There is a well-known song that begins ‘While shepherds watched their flocks by night …’. Those words would never have been written if there hadn’t been thousands of people engaged in a similar activity for hundreds of years. Apart from watching their flocks there wasn’t much for these people to do except to study the stars. No doubt most of them concentrated on the brighter stars, but there must have been some who preferred to study a small area of sky, and surely a few of these would have noticed a very faint star that changed its position over time and must therefore be a planet. There must have been many arguements over the years between people who claimed that there were six planets and people who thought that there were only five because they couldn’t see the sixth and because ‘everybody knows’ that there are only five. Perhaps one day an ancient letter will be found in an archaeological site in which this question is discussed.
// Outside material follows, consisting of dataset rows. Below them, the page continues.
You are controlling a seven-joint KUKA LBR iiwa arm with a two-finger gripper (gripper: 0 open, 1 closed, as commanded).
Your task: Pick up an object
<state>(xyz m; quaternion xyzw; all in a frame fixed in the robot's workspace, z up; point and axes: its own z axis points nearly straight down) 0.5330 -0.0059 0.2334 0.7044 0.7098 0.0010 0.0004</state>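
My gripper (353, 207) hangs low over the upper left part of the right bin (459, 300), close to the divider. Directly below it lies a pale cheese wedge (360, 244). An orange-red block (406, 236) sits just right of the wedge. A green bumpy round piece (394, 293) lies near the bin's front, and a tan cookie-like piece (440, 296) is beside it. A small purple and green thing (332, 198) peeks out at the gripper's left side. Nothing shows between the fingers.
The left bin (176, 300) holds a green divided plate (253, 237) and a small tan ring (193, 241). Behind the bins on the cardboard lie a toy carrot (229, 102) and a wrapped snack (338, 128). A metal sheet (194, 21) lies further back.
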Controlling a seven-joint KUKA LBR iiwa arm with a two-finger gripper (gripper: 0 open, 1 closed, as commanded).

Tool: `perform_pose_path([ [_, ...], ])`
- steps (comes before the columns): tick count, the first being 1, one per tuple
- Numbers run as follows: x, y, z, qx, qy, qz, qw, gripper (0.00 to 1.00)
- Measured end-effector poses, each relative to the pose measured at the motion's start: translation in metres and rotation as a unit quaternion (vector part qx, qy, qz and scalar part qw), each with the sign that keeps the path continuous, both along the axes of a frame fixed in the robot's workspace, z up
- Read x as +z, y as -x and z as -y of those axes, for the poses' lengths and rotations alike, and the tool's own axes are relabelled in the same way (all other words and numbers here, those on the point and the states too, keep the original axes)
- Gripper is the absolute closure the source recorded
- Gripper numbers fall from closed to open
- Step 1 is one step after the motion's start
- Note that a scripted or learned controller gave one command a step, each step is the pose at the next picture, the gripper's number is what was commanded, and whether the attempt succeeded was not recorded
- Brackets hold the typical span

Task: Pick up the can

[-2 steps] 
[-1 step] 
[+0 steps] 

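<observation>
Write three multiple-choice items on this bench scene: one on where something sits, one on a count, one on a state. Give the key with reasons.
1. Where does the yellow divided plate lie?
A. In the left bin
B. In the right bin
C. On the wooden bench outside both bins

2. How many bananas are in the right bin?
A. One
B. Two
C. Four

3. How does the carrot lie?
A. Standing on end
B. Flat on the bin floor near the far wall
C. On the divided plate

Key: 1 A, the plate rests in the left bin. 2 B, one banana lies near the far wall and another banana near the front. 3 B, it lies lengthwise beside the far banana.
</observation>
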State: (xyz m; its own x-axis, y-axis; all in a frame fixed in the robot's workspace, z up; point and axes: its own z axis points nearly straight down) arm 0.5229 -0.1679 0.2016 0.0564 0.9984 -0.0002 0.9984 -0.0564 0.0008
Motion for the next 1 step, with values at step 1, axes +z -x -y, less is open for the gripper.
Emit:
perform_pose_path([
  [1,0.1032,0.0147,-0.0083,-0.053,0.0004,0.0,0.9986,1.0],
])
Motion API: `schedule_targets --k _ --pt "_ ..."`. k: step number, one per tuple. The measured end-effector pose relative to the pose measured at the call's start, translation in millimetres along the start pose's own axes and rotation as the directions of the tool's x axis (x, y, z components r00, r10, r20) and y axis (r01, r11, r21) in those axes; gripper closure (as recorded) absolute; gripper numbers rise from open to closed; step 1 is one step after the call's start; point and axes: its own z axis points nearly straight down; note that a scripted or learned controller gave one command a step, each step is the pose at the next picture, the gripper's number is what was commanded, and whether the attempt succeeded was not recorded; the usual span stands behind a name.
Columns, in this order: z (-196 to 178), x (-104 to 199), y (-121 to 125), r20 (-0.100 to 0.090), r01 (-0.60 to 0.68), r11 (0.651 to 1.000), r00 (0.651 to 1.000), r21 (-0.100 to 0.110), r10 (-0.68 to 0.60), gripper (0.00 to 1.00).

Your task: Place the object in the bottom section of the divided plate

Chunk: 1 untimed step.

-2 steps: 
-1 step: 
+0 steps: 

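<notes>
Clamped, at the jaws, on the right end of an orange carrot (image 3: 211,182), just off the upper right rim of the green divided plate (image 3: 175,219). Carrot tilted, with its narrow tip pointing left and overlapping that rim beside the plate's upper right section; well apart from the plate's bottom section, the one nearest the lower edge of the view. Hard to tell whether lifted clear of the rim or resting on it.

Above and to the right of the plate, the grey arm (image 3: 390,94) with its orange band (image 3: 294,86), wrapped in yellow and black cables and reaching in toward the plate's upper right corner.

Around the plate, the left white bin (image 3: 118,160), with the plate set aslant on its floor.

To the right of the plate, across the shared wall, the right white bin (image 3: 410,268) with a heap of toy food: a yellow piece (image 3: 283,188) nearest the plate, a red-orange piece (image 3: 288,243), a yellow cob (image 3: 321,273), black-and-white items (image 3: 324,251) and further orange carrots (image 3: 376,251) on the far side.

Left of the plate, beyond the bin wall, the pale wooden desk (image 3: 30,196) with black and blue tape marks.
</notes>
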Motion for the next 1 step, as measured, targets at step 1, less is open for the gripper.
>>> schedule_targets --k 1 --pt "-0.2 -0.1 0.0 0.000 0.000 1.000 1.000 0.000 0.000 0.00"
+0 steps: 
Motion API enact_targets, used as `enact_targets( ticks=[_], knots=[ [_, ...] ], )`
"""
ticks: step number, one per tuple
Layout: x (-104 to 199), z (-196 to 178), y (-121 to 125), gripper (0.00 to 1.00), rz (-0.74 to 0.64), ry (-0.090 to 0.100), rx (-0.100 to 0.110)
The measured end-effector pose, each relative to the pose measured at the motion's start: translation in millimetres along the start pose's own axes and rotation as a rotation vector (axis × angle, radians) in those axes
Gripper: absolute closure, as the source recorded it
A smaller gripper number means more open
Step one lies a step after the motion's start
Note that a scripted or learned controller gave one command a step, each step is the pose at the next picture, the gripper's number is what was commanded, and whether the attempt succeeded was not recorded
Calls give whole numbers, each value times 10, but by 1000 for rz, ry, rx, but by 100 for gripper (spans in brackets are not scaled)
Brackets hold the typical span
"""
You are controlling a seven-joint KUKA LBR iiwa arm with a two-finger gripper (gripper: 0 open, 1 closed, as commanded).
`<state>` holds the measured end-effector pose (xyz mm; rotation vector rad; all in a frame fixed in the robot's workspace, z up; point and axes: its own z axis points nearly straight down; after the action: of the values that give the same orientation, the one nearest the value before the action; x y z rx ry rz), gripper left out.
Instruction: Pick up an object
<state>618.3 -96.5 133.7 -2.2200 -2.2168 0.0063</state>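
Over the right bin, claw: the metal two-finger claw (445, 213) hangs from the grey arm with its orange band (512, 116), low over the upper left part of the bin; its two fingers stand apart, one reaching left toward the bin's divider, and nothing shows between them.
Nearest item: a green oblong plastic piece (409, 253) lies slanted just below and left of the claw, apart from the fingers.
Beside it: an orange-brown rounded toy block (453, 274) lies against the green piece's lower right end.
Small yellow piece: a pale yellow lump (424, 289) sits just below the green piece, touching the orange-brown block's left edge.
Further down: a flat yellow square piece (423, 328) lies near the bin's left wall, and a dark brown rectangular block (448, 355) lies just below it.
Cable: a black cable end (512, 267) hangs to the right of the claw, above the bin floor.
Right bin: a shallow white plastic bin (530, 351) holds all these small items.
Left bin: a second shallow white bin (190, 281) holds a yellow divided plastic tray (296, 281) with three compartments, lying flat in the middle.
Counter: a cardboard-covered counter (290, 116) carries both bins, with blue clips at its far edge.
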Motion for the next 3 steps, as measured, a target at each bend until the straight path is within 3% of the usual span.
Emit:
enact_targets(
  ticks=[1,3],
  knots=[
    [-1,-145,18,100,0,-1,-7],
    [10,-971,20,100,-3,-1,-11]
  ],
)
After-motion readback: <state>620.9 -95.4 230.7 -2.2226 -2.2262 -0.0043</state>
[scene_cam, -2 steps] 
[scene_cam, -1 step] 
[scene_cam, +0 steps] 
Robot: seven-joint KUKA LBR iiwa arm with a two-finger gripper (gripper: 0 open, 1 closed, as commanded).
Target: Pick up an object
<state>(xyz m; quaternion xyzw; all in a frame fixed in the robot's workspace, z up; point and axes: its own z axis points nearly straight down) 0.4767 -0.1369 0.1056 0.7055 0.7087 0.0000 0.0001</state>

Observations on the rotation of the earth:

When I was very young I took part in a lot of discussions about whether people were animals. I would argue that people must be animals because they had the same number of limbs, the same arrangement of facial features and so on. Other people would say that we are not animals because we have a greater intellectual ability and so on. At the time I was convinced that I was right, but now I can see that we were both right. The question of whether people are animals is not a matter of fact, but a matter of the meaning of words. When people say that ‘animals take in oxygen and breathe out carbon dioxide’ they mean animals including people. When it says in the Y.H.A. handbook that ‘no member may bring an animal into a hostel’ it means animals excluding people.

In the same way when people argued in the sixteenth century about whether the sun goes round the earth or whether the earth rotates on its axis, they were not disputing a fact, but looking at the same fact in two different ways. It’s not incorrect to say that a car that is waiting at traffic lights is stationary just because the earth is travelling through space. It’s simply a matter of what you choose to regard as stationary. It is convenient to regard the earth as stationary when dealing with the traffic in a town, but it is inconvenient to do so when studying the motion of the planets.

5th November, 2003

Observations on wave-particle duality:

If you float a beach-ball on the sea when there is an off-shore breeze the ball will go up and down with the waves and move away from the shore at the same time. So why do some people have difficulty in visualising a photon as a wave and a particle at the same time?